| Problem to solve |
Where the records below reach the line containing "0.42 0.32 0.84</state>", start transcribing, and end with the line containing "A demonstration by", exactly and with nothing else added.

Records from a dataset
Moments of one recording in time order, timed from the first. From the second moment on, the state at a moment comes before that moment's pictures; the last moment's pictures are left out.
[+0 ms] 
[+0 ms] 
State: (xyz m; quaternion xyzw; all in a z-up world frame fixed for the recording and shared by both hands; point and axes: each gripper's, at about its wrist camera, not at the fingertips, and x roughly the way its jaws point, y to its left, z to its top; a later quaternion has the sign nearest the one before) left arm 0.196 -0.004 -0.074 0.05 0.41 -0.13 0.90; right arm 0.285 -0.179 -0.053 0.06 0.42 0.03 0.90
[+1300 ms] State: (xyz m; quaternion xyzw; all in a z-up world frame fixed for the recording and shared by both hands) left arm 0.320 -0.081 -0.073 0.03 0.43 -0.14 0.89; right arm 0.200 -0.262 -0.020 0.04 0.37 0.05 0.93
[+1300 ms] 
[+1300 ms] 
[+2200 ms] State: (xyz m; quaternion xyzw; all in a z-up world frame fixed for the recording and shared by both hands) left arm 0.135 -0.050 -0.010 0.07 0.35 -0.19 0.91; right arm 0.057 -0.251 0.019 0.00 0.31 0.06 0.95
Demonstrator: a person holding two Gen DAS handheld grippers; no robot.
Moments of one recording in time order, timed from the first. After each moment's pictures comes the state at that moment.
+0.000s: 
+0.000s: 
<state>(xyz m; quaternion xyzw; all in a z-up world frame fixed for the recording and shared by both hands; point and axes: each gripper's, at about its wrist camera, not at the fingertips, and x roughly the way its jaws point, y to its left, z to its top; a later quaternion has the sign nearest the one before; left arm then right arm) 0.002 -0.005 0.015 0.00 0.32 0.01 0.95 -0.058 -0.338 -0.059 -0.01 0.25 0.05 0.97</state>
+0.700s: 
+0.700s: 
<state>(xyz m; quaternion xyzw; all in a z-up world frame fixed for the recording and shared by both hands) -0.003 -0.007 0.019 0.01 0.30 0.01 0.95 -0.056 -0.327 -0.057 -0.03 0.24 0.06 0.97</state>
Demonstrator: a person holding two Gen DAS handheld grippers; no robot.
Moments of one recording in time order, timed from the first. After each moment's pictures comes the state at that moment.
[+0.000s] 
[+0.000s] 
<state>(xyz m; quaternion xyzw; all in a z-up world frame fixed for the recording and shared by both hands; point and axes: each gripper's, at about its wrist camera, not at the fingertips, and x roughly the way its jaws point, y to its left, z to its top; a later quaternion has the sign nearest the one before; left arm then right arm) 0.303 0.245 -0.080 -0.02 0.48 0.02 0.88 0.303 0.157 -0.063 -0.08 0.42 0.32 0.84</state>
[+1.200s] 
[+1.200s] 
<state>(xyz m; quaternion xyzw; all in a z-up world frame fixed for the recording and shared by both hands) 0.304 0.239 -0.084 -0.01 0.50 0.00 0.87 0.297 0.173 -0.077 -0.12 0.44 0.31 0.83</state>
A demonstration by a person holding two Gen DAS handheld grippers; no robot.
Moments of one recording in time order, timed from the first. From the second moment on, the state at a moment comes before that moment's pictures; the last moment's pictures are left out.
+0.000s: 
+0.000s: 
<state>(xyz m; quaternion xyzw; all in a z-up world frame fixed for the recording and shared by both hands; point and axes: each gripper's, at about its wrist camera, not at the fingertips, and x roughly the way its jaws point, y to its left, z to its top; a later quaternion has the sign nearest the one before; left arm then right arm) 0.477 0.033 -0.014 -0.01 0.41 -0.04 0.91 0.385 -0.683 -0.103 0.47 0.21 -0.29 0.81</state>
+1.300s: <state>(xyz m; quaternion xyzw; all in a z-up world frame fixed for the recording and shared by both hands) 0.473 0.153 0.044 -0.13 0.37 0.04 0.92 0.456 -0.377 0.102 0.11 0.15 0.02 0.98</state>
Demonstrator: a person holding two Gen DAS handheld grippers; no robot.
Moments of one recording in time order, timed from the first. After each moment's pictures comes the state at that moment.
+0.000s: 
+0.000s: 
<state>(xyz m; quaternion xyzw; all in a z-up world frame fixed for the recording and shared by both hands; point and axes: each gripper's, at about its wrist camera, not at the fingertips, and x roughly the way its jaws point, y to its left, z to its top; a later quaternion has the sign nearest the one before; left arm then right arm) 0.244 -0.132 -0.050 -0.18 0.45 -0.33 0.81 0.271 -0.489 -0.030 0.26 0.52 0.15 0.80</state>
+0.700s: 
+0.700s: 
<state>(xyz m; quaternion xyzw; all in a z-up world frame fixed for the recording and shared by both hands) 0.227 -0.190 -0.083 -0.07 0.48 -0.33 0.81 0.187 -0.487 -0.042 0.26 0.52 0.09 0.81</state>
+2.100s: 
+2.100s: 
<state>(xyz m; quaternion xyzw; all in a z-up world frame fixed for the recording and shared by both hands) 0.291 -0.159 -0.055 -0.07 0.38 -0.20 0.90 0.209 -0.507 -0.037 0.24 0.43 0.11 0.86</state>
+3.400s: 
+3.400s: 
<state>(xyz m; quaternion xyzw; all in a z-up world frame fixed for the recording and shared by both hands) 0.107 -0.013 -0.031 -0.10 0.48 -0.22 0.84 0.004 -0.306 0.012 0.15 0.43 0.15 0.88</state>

| Written answer |
<state>(xyz m; quaternion xyzw; all in a z-up world frame fixed for the recording and shared by both hands; point and axes: each gripper's, at about its wrist camera, not at the fingertips, and x roughly the way its jaws point, y to its left, z to its top; a later quaternion has the sign nearest the one before; left arm then right arm) 0.303 0.245 -0.080 -0.02 0.48 0.02 0.88 0.303 0.157 -0.063 -0.08 0.42 0.32 0.84</state>
[+1.200s] 
[+1.200s] 
<state>(xyz m; quaternion xyzw; all in a z-up world frame fixed for the recording and shared by both hands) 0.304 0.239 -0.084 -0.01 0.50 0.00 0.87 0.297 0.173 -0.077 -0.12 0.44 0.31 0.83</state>
A demonstration by a person holding two Gen DAS handheld grippers; no robot.

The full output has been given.